Changes in DQL (April 2003)
Richard Fikes
provided this summary of the differences between
DQL (August 2002)
and
DQL (April 2003).
This new version of DQL might
appropriately be characterized as a "minor revision" of the first version.
- The DQL specification is abstract in the sense that it does not
describe a normative external syntax for the language. However, the
language has a simple structure for which external syntaxes for various
usage environments can easily be constructed. Specifically, the
language is a collection of object types (e.g., query, query answer,
etc.) such that each instance of an object type consists of a set of
property-value pairs.
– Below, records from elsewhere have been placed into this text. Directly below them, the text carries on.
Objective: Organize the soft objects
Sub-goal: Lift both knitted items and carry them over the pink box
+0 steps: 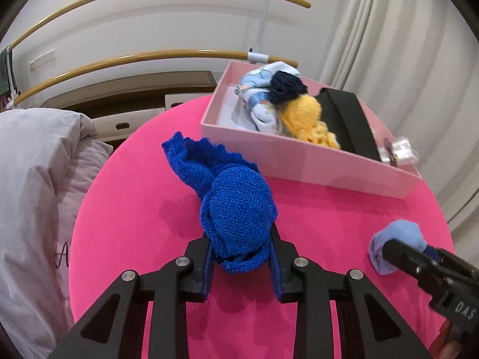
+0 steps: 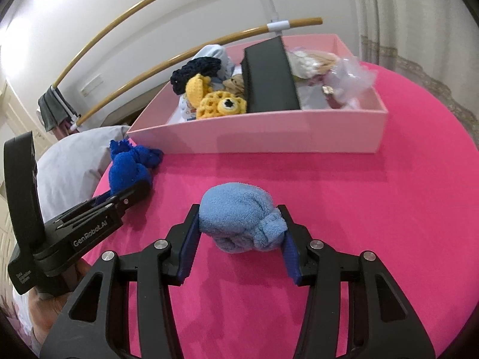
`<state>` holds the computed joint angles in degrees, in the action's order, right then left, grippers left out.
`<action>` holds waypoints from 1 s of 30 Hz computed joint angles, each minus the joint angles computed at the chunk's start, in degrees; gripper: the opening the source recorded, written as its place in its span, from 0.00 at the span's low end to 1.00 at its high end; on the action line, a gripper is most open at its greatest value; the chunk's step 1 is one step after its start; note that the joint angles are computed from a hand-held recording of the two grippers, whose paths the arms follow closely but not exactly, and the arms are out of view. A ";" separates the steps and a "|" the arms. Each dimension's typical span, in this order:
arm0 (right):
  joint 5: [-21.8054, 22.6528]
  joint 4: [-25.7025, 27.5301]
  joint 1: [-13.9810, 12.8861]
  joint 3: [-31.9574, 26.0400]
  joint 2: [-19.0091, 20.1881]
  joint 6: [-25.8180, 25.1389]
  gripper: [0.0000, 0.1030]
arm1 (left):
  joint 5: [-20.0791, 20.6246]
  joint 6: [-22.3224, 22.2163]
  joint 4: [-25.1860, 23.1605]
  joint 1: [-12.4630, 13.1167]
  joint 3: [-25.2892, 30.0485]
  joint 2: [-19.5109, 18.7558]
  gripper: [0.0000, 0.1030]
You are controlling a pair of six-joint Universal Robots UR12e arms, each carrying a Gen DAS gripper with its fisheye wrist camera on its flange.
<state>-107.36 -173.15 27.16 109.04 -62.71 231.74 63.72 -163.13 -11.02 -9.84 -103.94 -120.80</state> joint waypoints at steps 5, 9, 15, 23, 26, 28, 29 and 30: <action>-1.17 -0.35 0.64 1.52 -1.33 1.10 0.44 | -0.18 1.44 0.60 0.35 -3.17 2.53 0.26; -2.15 -0.21 1.32 2.20 -2.21 1.62 0.44 | -0.24 2.65 1.62 0.59 -5.96 4.92 0.26; -2.96 -0.60 2.26 3.04 -2.86 2.42 0.44 | -0.59 3.96 2.71 1.13 -9.44 8.22 0.26; -4.40 -0.20 3.54 3.05 -3.48 1.93 0.44 | -0.58 4.72 3.62 1.81 -11.86 10.99 0.26; -5.01 -0.05 3.79 2.80 -3.74 1.31 0.44 | -1.05 4.84 3.83 2.10 -12.21 11.84 0.26; -5.27 -0.25 3.77 2.78 -4.07 0.69 0.44 | -1.34 4.64 4.16 2.13 -12.01 12.03 0.26; -5.67 -0.20 3.74 2.66 -4.33 0.07 0.44 | -1.58 4.52 4.30 2.19 -11.91 12.18 0.26; -5.95 -0.26 3.72 2.63 -4.51 -0.37 0.44 | -1.85 4.33 4.42 2.24 -11.73 12.30 0.26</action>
<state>-113.31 -173.41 30.87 111.68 -67.22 231.37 61.87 -158.80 -6.60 -7.60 -115.67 -108.50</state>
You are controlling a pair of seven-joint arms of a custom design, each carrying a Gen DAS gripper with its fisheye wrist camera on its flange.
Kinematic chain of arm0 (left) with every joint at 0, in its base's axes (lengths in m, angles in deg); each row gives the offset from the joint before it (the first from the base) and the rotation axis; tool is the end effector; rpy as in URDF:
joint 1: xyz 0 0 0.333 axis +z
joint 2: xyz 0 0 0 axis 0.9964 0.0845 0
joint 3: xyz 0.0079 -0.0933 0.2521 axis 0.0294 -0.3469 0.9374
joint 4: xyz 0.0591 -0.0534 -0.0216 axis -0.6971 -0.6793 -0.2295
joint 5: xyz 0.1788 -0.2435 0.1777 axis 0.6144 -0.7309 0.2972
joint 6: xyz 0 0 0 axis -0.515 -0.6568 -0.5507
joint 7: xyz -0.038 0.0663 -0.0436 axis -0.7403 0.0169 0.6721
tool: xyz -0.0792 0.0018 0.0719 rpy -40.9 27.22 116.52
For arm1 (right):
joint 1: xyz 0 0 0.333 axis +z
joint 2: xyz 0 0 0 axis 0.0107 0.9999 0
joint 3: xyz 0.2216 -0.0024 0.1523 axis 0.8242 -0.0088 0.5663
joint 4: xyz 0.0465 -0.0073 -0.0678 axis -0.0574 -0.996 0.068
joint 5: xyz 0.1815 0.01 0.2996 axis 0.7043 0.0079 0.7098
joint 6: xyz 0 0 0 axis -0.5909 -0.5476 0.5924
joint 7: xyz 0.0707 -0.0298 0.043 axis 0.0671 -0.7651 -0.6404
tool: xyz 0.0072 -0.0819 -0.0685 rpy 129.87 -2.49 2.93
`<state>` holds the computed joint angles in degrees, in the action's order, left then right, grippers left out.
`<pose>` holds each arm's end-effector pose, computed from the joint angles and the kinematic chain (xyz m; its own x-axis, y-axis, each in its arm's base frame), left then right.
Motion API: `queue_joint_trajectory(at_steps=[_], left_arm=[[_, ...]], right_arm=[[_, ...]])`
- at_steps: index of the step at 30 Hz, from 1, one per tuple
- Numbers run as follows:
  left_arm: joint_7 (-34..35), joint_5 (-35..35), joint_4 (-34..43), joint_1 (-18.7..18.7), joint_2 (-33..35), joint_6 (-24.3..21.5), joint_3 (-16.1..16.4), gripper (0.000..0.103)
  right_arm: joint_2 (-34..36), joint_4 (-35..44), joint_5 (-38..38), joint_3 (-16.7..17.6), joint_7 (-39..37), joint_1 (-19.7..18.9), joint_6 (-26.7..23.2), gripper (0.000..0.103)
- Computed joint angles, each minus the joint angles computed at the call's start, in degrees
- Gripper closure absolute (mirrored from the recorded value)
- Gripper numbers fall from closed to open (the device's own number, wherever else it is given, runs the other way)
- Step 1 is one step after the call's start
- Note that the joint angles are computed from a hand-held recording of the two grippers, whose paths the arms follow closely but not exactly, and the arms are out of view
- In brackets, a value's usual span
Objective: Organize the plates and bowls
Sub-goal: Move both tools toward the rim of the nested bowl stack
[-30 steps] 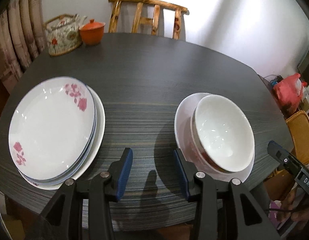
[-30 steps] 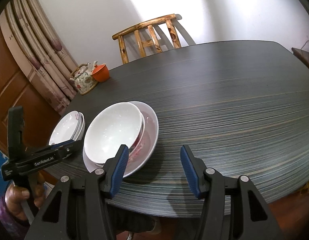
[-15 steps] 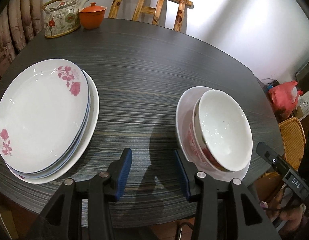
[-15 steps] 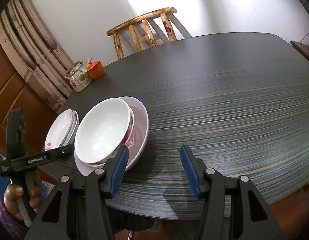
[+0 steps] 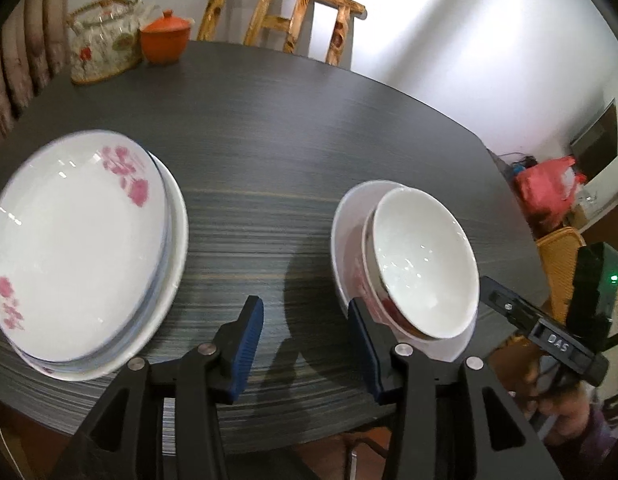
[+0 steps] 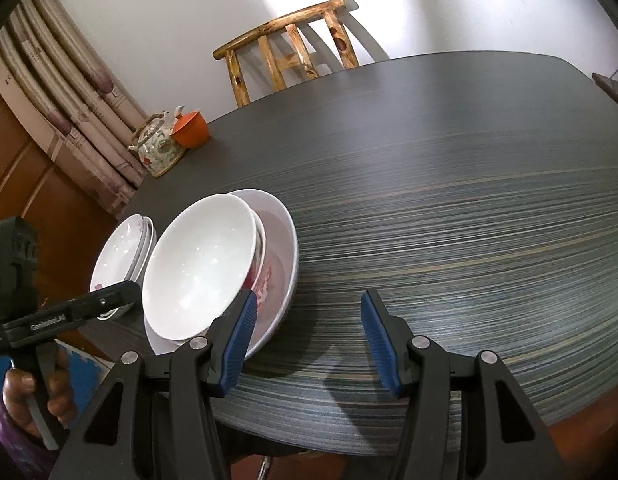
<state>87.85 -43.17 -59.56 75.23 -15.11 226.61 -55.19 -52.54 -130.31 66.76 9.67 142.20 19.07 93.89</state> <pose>0.5260 -0.2184 0.4384 -0.1016 -0.9179 0.3835 -0.9076 -0.0723 -0.4135 0.5203 0.2118 0.4499 0.0217 -0.9280 -0.3721 -0.8536 0.1765 -0.4901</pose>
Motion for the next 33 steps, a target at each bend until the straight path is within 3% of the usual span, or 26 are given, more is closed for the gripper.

The new specification explicitly points out that
structure of DQL and provides a pointer to a proposed XML syntax for the
language.
- A don't-bind variables list was added to a query so that all query
variables are explicitly listed in either the must-bind variables list,
the may-bind variables list, or the don't-bind variables list. That
change alleviates the need for variables to be syntactically
distinguishable in a query pattern.
- The term "answer set" was incorrectly used in the initial DQL
specification to refer to both the collection of answers in an answer
bundle and to the largest set of answers to a query that are entailed by
the answer KB such that no answer in the set is entailed by any other
answer in the set. In the new specification, the former has been
renamed "answer collection".
- As is common practice in data base query languages, a DQL query can
now optionally contain an "answer pattern" containing all of the
variables that the server is being asked to provide bindings for, and
each query answer contains an "answer pattern instance" that implicitly
specifies the bindings to those variables.
- Minor changes were made in the protocol for a query-answering dialogue
to strengthen its extensibility and to simplify its structure. In
particular, a "server continuation" was changed from being a component
of an answer bundle consisting of either a process handle or one or more
termination tokens to being an object containing a process handle and
optionally other property-value pairs that a client sends to a server.
Thus, now a server sends a client an answer bundle containing an answer
collection and either a process handle or a non-empty set of termination
tokens, and a client sends a server a server continuation in order to
request that the server produce additional answers. Also, a "server
termination" object type was added to the protocol enabling a client to
explicitly inform a server that no more requests for answers will be
made in a given query-answering dialogue.